Yuwei Bao | Keunwoo Yu | Yichi Zhang | Shane Storks | Itamar Bar-Yossef | Alex de la Iglesia | Megan Su | Xiao Zheng | Joyce Chai
Findings of the Association for Computational Linguistics: EMNLP 2023
Yuwei Bao | Keunwoo Yu | Yichi Zhang | Shane Storks | Itamar Bar-Yossef | Alex de la Iglesia | Megan Su | Xiao Zheng | Joyce Chai
Findings of the Association for Computational Linguistics: EMNLP 2023
Despite tremendous advances in AI, it remains a significant challenge to develop interactive task guidance systems that can offer situated, personalized guidance and assist humans in various tasks. These systems need to have a sophisticated understanding of the user as well as the environment, and make timely accurate decisions on when and what to say. To address this issue, we created a new multimodal benchmark dataset, Watch, Talk and Guide (WTaG) based on natural interaction between a human user and a human instructor.

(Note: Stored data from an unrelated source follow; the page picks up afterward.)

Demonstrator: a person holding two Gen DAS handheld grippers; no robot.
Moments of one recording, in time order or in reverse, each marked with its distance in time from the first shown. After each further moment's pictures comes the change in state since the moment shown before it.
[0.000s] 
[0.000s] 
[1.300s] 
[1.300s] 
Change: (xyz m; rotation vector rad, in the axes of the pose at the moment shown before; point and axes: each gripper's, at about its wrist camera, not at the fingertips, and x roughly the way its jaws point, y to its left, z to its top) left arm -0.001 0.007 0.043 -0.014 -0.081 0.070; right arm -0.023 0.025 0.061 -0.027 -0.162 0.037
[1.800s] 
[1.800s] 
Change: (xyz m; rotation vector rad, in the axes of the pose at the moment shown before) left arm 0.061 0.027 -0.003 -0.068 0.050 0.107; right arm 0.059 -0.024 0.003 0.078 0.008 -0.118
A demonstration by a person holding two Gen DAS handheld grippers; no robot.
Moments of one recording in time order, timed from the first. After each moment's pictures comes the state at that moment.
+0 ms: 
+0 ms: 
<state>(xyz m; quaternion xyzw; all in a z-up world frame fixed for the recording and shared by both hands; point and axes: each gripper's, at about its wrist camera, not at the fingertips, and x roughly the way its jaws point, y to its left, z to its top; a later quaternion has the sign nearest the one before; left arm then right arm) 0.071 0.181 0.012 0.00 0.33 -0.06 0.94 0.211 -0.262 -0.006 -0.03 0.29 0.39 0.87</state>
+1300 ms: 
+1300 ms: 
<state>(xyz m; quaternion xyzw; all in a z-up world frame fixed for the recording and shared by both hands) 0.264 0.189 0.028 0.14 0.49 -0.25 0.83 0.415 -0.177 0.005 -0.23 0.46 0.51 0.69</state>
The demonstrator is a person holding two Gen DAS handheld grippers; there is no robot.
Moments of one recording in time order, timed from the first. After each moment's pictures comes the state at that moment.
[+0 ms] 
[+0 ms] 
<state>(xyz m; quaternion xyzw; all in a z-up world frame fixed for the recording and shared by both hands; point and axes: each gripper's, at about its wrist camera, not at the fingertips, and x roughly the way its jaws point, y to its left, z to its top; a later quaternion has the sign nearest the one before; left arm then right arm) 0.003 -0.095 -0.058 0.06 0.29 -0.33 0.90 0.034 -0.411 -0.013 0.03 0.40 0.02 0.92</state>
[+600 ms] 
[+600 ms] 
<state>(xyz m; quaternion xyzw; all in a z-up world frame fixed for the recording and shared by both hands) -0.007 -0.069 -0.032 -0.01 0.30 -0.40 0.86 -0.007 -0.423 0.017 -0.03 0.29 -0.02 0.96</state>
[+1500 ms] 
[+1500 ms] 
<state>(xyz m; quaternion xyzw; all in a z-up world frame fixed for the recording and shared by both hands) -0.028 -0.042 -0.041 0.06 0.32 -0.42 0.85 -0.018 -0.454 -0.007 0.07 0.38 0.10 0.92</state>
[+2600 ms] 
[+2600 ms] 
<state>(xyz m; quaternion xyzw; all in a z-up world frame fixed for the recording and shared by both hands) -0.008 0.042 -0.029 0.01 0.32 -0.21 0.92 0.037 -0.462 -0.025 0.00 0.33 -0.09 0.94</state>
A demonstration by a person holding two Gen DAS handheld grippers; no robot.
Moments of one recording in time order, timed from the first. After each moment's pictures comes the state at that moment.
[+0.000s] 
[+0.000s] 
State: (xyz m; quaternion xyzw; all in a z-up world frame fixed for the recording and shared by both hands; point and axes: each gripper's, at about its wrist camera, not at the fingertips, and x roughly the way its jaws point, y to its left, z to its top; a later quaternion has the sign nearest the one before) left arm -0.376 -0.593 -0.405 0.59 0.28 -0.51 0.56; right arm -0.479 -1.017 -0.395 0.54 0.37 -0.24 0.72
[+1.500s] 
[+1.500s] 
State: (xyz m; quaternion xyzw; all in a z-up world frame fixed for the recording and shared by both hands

We further proposed two tasks: User and Environment Understanding, and Instructor Decision Making. We leveraged several foundation models to study to what extent these models can be quickly adapted to perceptually enabled task guidance. Our quantitative, qualitative, and human evaluation results show that these models can demonstrate fair performances in some cases with no task-specific training, but a fast and reliable adaptation remains a significant challenge. Our benchmark and baselines will provide a stepping stone for future work on situated task guidance.